How it Works
You’ve probably seen calculators that have solar cells — calculators that never need batteries, and often don’t even have an off button. As long as there is enough light, they seem to work forever. You may have also seen solar cell arrays on satellites, where they are used to power the electrical systems.
The solar cells that you see on calculators and satellites are solar photovoltaic cells or modules (a group of cells electrically connected and packaged in one frame). As the word suggests (photo = light, voltaic = energy), photovoltaic units convert sunlight directly into solar electricity.
Solar photovoltaic (PV) cells are made of semi-conductor materials such as silicon, which is currently the most commonly used material. When the silicon absorbs light, it releases electrons. PV cells all have one or more electric fields that force these freed electrons to flow in a certain direction. This stream of electrons is a current, and by placing metal contacts on the top and bottom of a PV cell, we can draw that current off for external applications.
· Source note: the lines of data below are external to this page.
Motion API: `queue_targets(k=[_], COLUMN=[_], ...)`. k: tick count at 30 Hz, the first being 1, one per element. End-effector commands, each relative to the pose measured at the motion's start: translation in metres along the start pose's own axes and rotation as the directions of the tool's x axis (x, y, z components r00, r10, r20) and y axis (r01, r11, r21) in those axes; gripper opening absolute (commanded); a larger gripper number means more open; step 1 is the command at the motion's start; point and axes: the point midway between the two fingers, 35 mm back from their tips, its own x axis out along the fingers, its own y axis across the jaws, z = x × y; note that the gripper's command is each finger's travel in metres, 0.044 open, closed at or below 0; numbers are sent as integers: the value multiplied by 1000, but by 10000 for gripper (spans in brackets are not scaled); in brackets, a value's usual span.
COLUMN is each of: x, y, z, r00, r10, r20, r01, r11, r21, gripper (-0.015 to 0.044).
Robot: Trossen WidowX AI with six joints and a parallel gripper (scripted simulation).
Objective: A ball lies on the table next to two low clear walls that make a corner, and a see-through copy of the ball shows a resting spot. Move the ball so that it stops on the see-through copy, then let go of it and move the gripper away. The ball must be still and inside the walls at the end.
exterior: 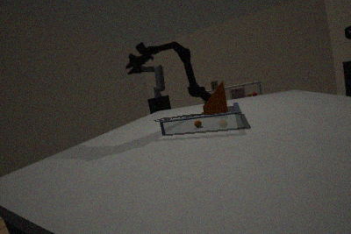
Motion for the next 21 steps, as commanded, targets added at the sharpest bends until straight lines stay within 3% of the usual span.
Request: queue_targets(k=[1,6,13,21], x=[1,26,83,116], y=[1,25,115,253], z=[-1,-26,-60,-55], r00=[1000,995,922,721], r10=[3,102,382,688], r20=[-1,-21,-53,-87], r01=[-3,-97,-319,-479], r11=[1000,983,832,585], r21=[5,157,455,655], gripper=[374,259,259,259])
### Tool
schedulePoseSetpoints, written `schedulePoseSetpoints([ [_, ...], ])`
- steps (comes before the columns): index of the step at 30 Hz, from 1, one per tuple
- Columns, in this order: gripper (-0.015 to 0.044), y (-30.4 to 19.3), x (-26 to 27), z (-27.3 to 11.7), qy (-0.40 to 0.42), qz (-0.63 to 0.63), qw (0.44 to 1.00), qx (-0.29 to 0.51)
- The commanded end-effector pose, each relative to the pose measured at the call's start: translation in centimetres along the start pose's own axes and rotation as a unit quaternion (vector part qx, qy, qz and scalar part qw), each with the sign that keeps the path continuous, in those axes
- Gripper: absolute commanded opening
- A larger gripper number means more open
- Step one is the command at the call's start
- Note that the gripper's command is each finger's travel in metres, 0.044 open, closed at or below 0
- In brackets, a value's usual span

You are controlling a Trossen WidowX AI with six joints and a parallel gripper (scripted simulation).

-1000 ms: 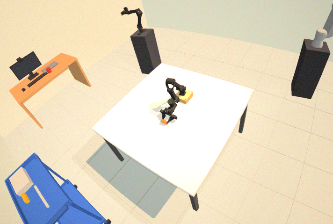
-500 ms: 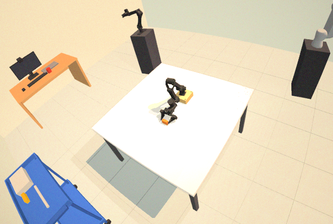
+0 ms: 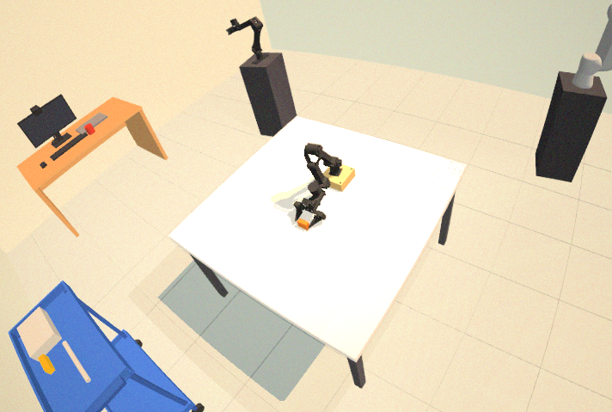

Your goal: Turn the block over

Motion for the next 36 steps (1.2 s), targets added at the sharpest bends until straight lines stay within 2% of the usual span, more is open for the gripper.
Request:
schedulePoseSetpoints([
  [1,0.0440,0.0,0.0,0.0,-0.001,-0.003,1.000,0.000],
  [14,0.0440,0.0,0.0,0.0,-0.001,-0.003,1.000,0.003],
  [22,0.0440,2.1,0.3,1.1,0.007,-0.005,0.992,0.126],
  [29,0.0440,5.5,-0.1,-2.6,0.012,-0.003,0.970,0.242],
  [36,0.0440,6.2,-0.4,-4.1,0.012,-0.002,0.963,0.269],
])
Point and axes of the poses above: the point midway between the two fingers, 35 mm back from their tips, its own z axis out along the fingers, its own x axis across the jaws, y = z × x, the point moved 1 cm from there along -z, back along the fingers, and after that the axes turned 3 degrees about -z, right-handed, at the moved point
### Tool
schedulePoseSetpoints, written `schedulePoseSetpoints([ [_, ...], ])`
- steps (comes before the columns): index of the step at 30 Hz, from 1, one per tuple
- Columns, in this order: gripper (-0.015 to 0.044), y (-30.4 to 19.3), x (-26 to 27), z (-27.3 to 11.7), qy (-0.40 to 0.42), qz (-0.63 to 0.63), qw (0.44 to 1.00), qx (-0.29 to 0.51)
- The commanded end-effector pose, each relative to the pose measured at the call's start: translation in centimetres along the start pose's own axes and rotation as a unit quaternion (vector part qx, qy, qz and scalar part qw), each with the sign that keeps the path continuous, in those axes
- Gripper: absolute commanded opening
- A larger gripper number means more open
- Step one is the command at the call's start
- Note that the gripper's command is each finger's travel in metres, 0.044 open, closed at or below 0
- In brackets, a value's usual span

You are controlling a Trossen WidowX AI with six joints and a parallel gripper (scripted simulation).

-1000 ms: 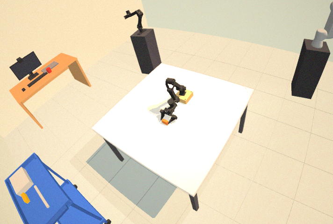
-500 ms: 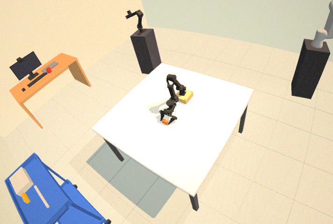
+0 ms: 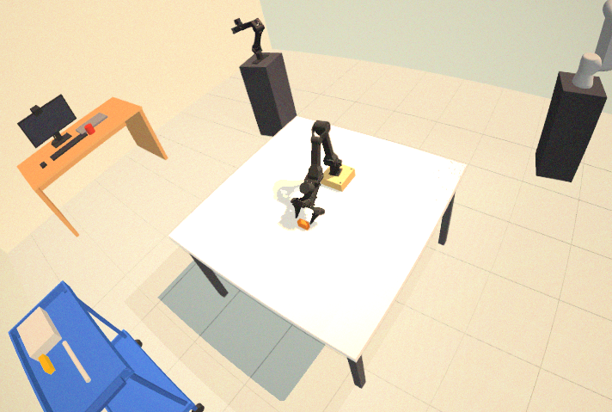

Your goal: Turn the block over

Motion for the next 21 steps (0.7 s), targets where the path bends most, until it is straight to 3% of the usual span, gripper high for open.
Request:
schedulePoseSetpoints([
  [1,0.0440,1.8,-0.3,-4.2,0.007,0.013,0.998,0.056],
  [10,0.0440,2.1,-0.3,-4.0,0.008,0.012,0.998,0.066],
  [21,0.0440,5.9,-0.3,-2.7,0.018,0.006,0.971,0.239],
])
Point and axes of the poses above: the point midway between the two fingers, 35 mm back from their tips, its own z axis out along the fingers, its own x axis across the jaws, y = z × x, the point moved 1 cm from there along -z, back along the fingers, and after that the axes turned 3 degrees about -z, right-handed, at the moved point
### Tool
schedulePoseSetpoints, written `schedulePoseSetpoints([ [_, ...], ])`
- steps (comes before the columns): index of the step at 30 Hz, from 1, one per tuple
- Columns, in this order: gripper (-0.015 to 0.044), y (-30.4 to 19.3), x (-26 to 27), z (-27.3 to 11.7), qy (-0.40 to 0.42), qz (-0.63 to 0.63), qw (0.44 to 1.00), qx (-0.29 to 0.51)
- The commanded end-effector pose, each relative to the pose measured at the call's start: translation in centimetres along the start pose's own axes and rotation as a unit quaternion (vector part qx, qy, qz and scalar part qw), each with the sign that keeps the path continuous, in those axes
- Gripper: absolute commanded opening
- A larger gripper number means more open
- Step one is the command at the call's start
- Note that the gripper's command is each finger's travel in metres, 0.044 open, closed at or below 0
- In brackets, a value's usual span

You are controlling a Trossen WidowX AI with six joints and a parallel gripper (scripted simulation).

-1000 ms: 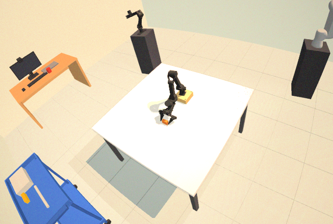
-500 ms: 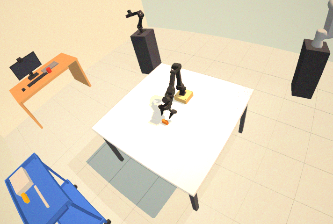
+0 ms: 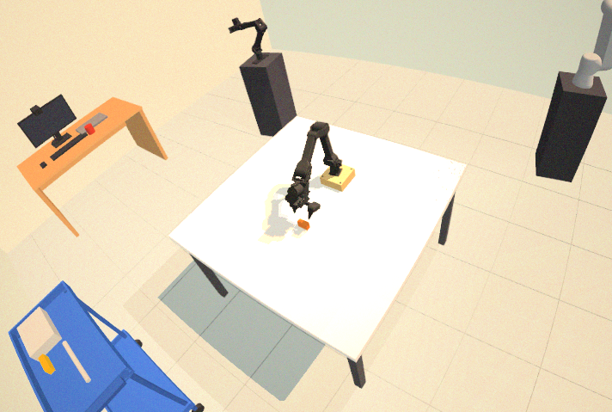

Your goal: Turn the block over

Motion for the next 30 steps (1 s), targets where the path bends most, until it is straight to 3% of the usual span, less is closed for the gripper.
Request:
schedulePoseSetpoints([
  [1,0.0440,1.3,-0.1,-0.4,0.005,0.001,0.998,0.055],
  [9,0.0440,2.6,-0.3,-1.7,0.014,0.004,0.985,0.173],
  [13,0.0440,2.6,-0.3,-1.6,0.014,0.005,0.984,0.176],
  [17,0.0440,1.4,-0.1,1.3,0.014,0.005,0.984,0.176],
  [30,0.0440,0.8,-0.1,3.2,0.014,0.005,0.984,0.176],
])
Point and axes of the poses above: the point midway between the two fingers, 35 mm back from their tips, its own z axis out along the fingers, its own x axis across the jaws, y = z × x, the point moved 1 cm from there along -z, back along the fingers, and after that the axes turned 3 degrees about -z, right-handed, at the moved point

Solar cells alone cannot produce usable power. They need to be interconnected with other system components that ultimately conduct a specific electrical demand, or “load.”
Solar photovoltaic systems can either be independent or grid-connected. With grid-connected systems, the PV system produces power in parallel with the electrical utility. It can feed power back into the utility grid if the onsite load does not use all of the PV system’s output, this is called Net Metering.
When the sun is shining, the direct current (DC) electricity from the PV modules is converted to alternating current (AC) through an electronic inverter, and then fed directly into the site power distribution system where it supplies electric power. Any excess solar electricity is exported to the utility power grid and any shortfall is made up with electricity supplied by the grid. When sunlight is unavailable, the site is supplied by utility power alone.